Healthy breakfast: QUINOA

Quinoa, known among the Incas as the” mother of all grains”, quinoa (like some of the other ancient grain such as amaranth and barley) is rapidly growing in popularity because of its wide array of health benefits. Quinoa is natural gluten free. It contains enormous vitamins and mineral with high fiber content. Quinoa is one of plant food which is considered to be complete protein. As it is comprised of all essential amino acids, so it is fruitful food to be vegetarian diet singly.

Benefit:

  • Complete protein
  • High in fiber
  • Antioxidant
  • Anti-inflammatory
  • Gluten free
  • Lowering cholesterol
  • Low GlycemicIndex
Healthy breakfast: QUINOA

Cooking:

  • To prepare the quinoa, soak it in cold water for 15 minutes then drain to remove its bitter coating.
  • Boil 2 cups of water and 1cup of Quinoa then reduce the heat and simmer for 15 minute, or until the grains begin to split.

Idea for cooking:

  • Eat with curry instead of rice
  • Mix with salad
  • Make quinoa porridge

Quinoa Porridge

Healthy breakfast: QUINOA Ingredients: Serves 4

  • 100g. of Quinoa
  • 500ml. of purified water
  • 500ml. of almond milk
  • 60 ml. of honey
  • A pinch of salt
  • Goji berries for garnish
  • Toasted sliced almond
  • Cooked sweet corn
  • A dash of Ayurvedic digestive aid (optional)
How to cook:

  • Preparing the quinoa by soaking it in cold water for 15 minutes then drain and put in a saucepan, add some water.

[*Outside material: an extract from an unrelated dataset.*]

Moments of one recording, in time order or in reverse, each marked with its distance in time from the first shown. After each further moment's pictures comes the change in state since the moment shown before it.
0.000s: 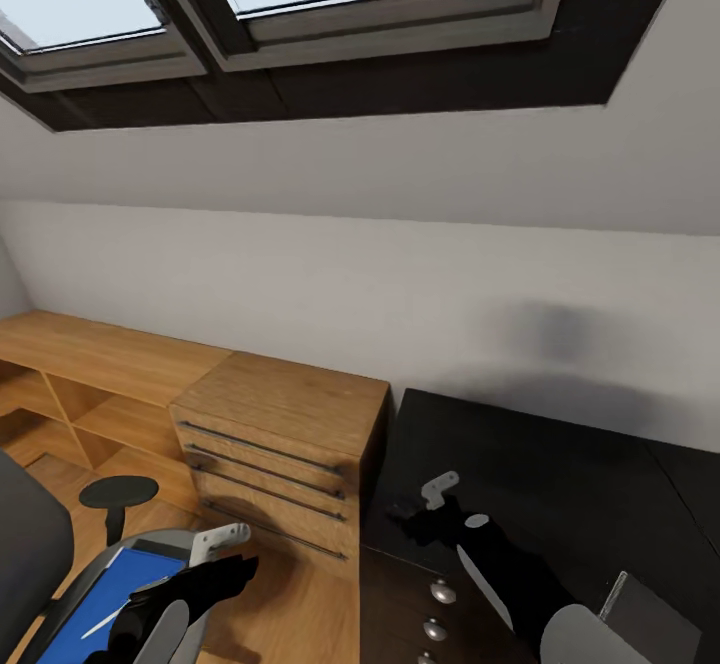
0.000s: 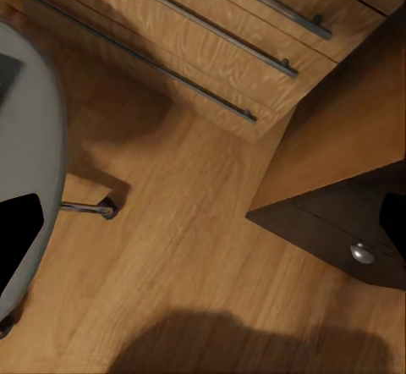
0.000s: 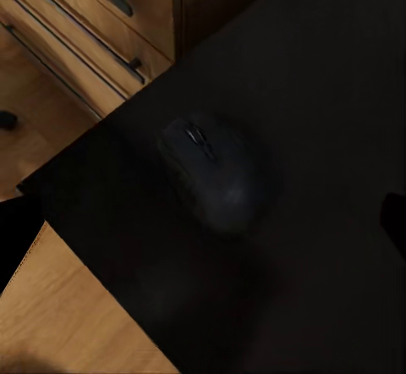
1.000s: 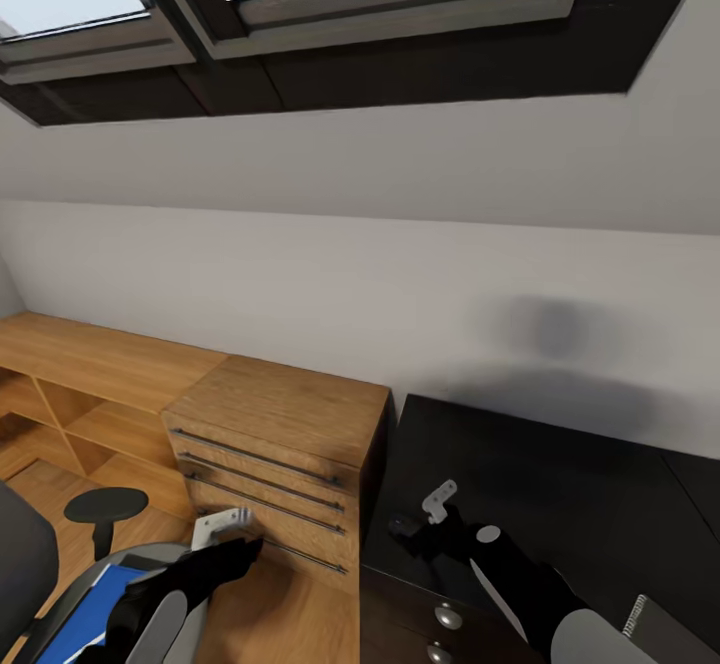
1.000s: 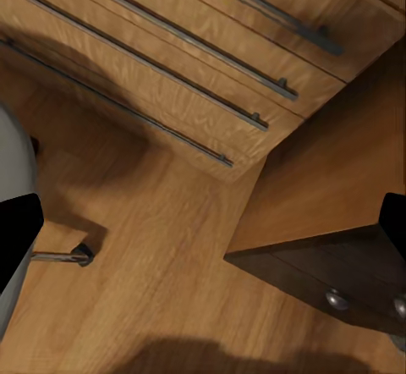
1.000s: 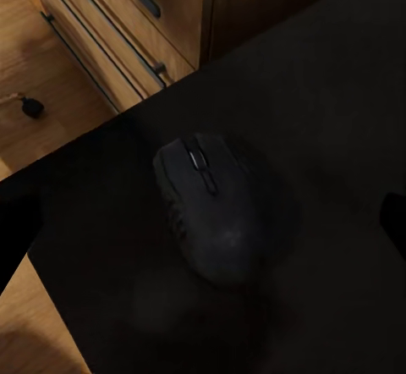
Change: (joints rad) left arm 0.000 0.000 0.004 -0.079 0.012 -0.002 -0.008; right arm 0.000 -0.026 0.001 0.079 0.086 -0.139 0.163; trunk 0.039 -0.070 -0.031
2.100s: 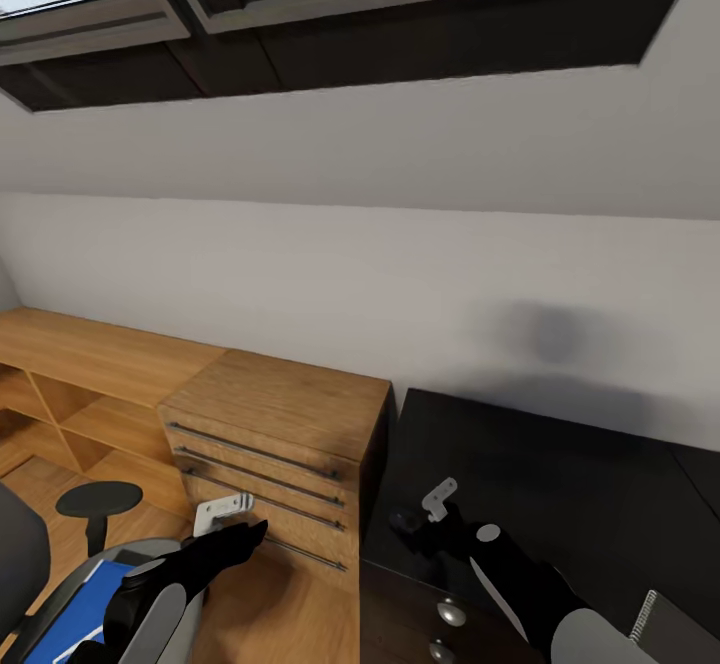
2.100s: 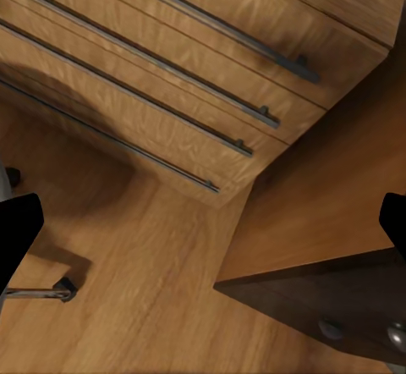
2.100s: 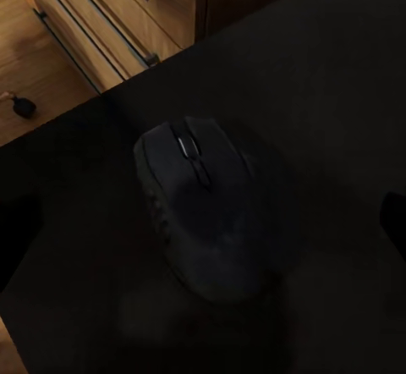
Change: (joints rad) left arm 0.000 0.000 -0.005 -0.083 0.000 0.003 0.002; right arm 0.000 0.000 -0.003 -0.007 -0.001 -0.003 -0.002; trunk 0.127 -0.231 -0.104
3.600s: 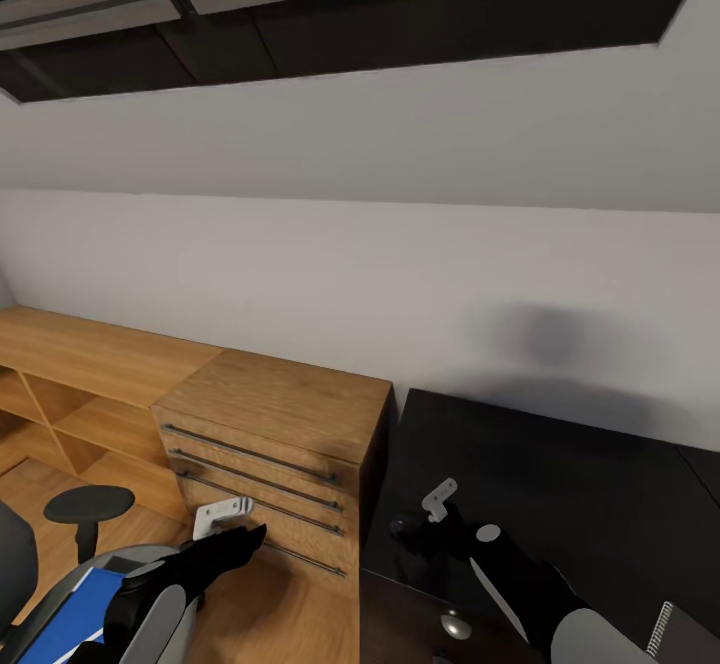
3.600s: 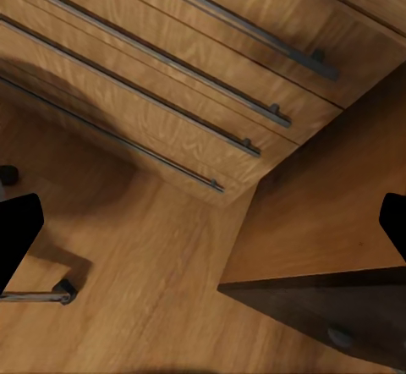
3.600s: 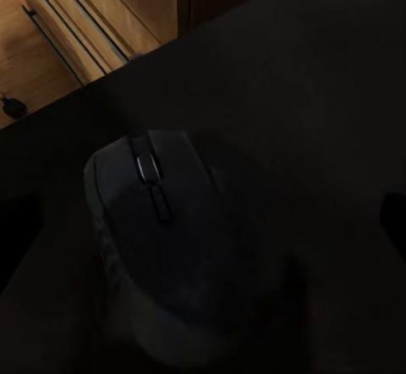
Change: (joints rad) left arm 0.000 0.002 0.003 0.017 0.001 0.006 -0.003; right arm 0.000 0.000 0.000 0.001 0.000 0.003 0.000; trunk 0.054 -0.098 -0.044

Cook over medium heat until boil, then reduce the heat and simmer for 15 minute, or until the grains begin to split.
  • To make the porridge, place the quinoa and milk in a saucepan over low – medium heat and stir well. Add some honey and salt, stir and allow it to simmer for another 1-2 minutes. Spoon the quinoa porridge into a serving bowl and garnish with Goji berries, sliced almonds, sweet corn and Ayurvedic digestive aid.